Michael was born in 1941, the second child of Thomas and Anne O’Brien: two radicals who met in the communist New Theatre Group in Dublin. Together with his six siblings, his Catholic and Jewish heritage made him an outsider in a backward-looking, church-dominated Ireland.
His skill as an artist led to him being drawn into early campaigns for the preservation of Dublin’s architectural heritage: his drawings showing old buildings in a new light. He was one of the seven named people held responsible by Dublin Corporation for the campaign for the preservation of Wood Quay, the Viking heart of Dublin, when it was being destroyed to make way for the new Civic Offices.
An inveterate organiser, he was regularly involved in a range of campaigns to modernise Ireland, from the referenda of the 1980s, to many arts, cultural and local campaigns.
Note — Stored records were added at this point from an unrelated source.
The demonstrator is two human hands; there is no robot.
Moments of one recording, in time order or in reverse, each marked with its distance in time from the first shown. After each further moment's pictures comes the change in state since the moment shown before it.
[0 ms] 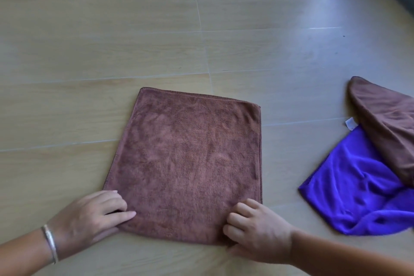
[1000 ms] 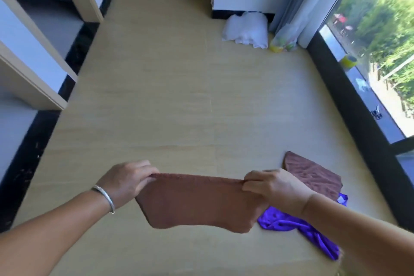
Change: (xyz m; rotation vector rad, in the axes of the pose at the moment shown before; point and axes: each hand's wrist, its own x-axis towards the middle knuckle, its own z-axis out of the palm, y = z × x) left_hand 0.073 0.109 -0.563 -0.213 0.042 -0.510; right_hand 0.037 -0.030 -0.595 0.159 -0.147 0.215
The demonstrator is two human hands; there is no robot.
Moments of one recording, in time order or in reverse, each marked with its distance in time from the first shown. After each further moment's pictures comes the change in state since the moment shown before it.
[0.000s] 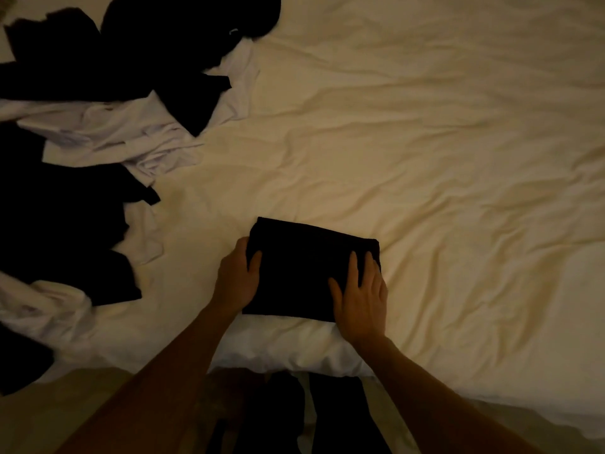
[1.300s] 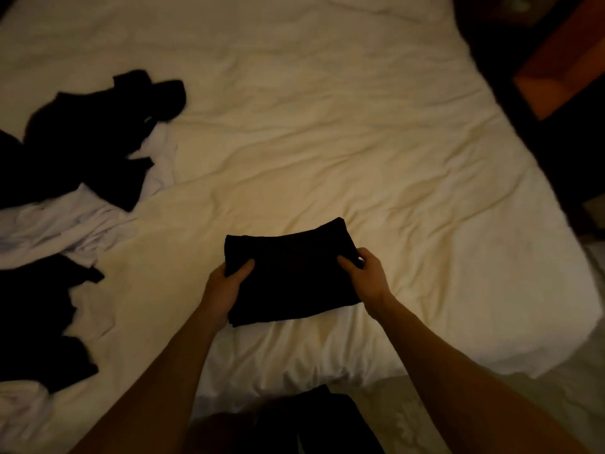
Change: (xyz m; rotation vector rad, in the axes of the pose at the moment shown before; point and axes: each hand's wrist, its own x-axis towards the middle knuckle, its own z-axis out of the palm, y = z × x) left_hand -0.010 0.107 0.015 -0.595 -0.268 -0.275; right_hand 0.028 0.070 -0.137 1.029 -0.066 0.481
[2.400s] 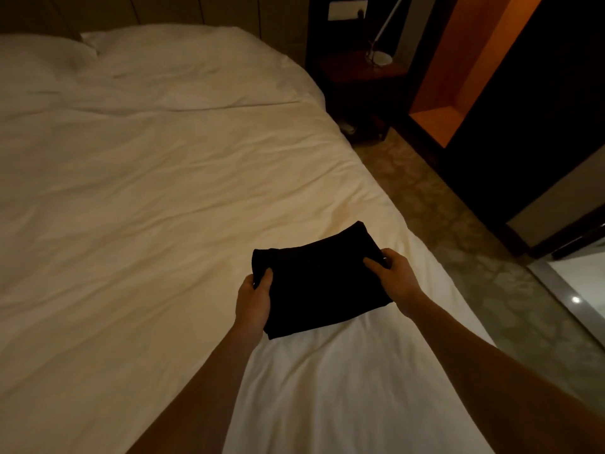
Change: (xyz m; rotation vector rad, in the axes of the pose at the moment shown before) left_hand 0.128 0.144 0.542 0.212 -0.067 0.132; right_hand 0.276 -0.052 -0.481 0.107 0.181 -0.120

Michael was a respected artist and illustrator, and enjoyed a love of painting throughout his life. He most recently illustrated On the Banks of the Dodder, written by Ged Walsh. Born in Bray, he lived much of his early life in Kimmage before moving to Rathgar in 1987. He was an enthusiastic participant in local business and community organisations. He was an active member of Bray Sailing Club, and then the National Yacht Club, for many years, and participated in one Round Ireland Race.
Continuing his legacy
He is survived by his beloved wife Svetlana, his loving sons Ivan, Eoin, Dara and Ferdia, and his beloved grandchildren Alice, Killian, Art, Sally, Grace and Ruby. He will be sadly missed by his loving family, sisters Sonya, Priya and Miriam, brothers Dermot and Brendan, daughters-in-law Suzanna, Róisín and Sue, his first wife Valerie, nieces, nephews, extended family, and friends.
The O’Brien Press will continue Michael O’Brien’s legacy: to pursue a policy of excellence, diversity, cultural independence and ground-breaking publishing for adults and children in the years to come.
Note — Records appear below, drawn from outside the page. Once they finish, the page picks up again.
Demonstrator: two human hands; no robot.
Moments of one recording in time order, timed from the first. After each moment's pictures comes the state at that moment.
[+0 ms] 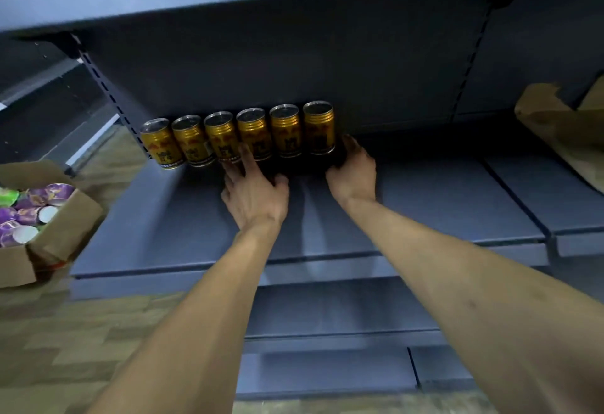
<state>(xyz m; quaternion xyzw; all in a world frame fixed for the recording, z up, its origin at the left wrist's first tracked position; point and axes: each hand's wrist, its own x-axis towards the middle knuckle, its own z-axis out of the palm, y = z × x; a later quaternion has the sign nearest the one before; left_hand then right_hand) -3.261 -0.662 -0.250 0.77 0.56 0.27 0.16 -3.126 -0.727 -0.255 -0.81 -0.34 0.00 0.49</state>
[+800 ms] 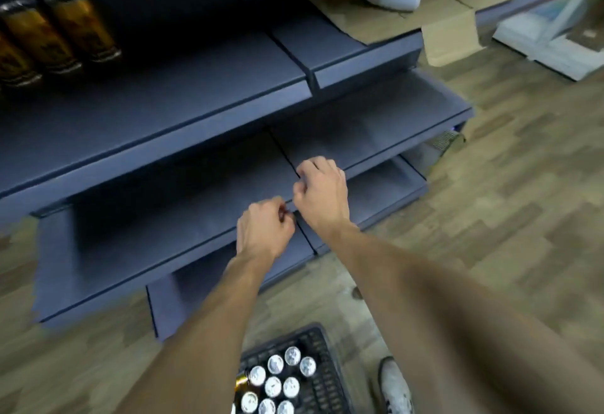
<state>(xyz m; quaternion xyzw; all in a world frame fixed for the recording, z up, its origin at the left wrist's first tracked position) -3.269 -0.953 -0.379 0.95 0.24 0.05 0.20 -3.176 -1.041 -0.397 -0.90 -0.26 -0.11 0.32</state>
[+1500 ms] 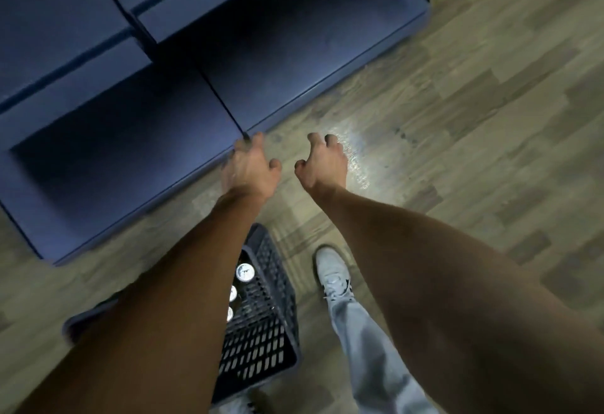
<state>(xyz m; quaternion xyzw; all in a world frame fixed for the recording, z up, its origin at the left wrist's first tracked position) -3.127 -1.091 -0.746 0.92 0.28 -0.22 0.17 -3.083 -1.211 -0.779 -0.95 -0.03 0.26 0.18</state>
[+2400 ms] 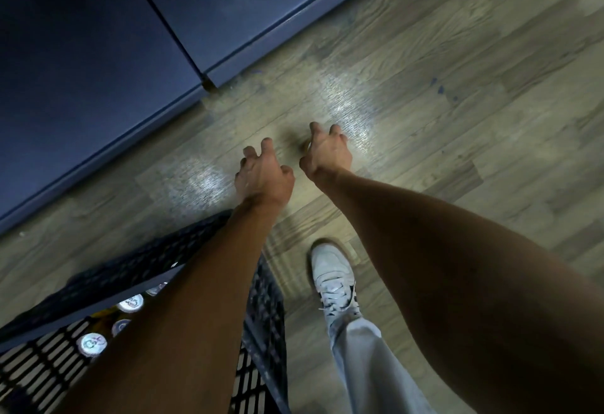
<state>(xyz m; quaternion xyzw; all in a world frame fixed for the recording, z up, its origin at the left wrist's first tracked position) -3.156 -1.145 -0.997 0.87 0.32 -0.30 0.23 -3.091 -1.238 -1.027 -0.92 -0.01 0.37 0.11</state>
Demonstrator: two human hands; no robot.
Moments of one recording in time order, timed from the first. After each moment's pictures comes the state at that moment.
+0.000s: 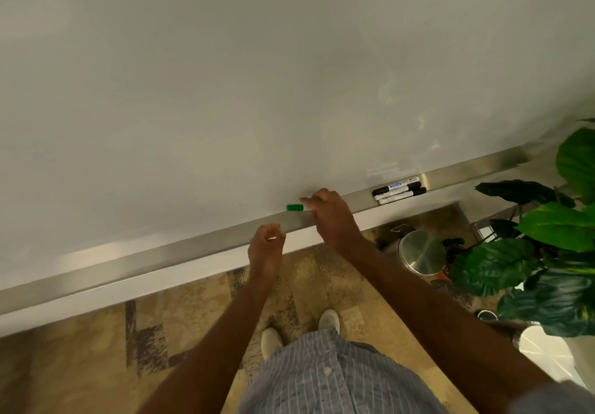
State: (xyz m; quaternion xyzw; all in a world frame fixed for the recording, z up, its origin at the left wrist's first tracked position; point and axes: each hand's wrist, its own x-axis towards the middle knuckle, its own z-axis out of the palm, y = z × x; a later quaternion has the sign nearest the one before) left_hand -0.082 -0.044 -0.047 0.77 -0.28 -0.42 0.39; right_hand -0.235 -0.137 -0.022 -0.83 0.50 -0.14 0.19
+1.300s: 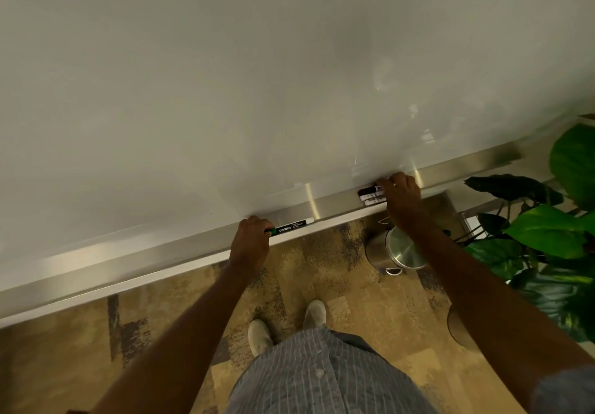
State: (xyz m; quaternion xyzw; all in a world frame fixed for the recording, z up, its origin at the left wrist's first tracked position) left_hand -0.074 -0.105 -0.079 0.73 -0.61 -0.30 0.10; right_hand -0.411 -0.227 -0.050 -0.76 0.64 0.07 0.10
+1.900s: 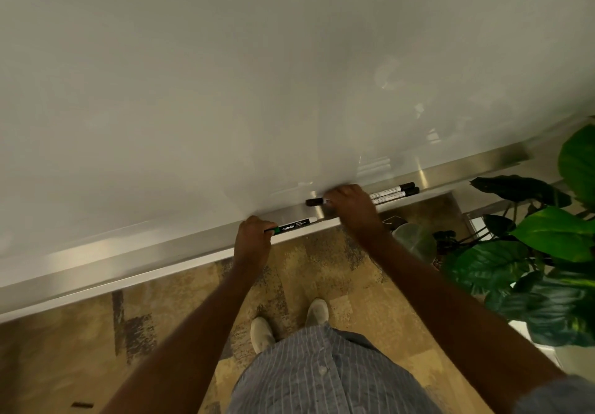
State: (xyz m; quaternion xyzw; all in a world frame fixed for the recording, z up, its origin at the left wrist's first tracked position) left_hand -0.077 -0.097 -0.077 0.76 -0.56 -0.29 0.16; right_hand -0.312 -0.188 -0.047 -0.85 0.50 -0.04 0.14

On the tragic passing of his father Michael O’Brien, Ivan O’Brien, Managing Director, The O’Brien Press, said: “for someone so utterly involved in so many organisations and groups, as well as family and our company, to be pulled so quickly away from us is shocking. His bravery and willingness to take real risks and follow his instincts was always so impressive.
“He built a fantastic team of creative and highly-skilled people at O’Brien Press – predominantly women from its earliest beginnings – which was a testament to his unwavering belief that talent will deliver.
“Michael believed in telling great stories, in equality and tolerance and in Ireland’s place in the world. He challenged everything, but also built so many things and committed his time and energy to national and international organisations because it was the right thing to do. We will take this legacy and do our best to maintain and build on it.”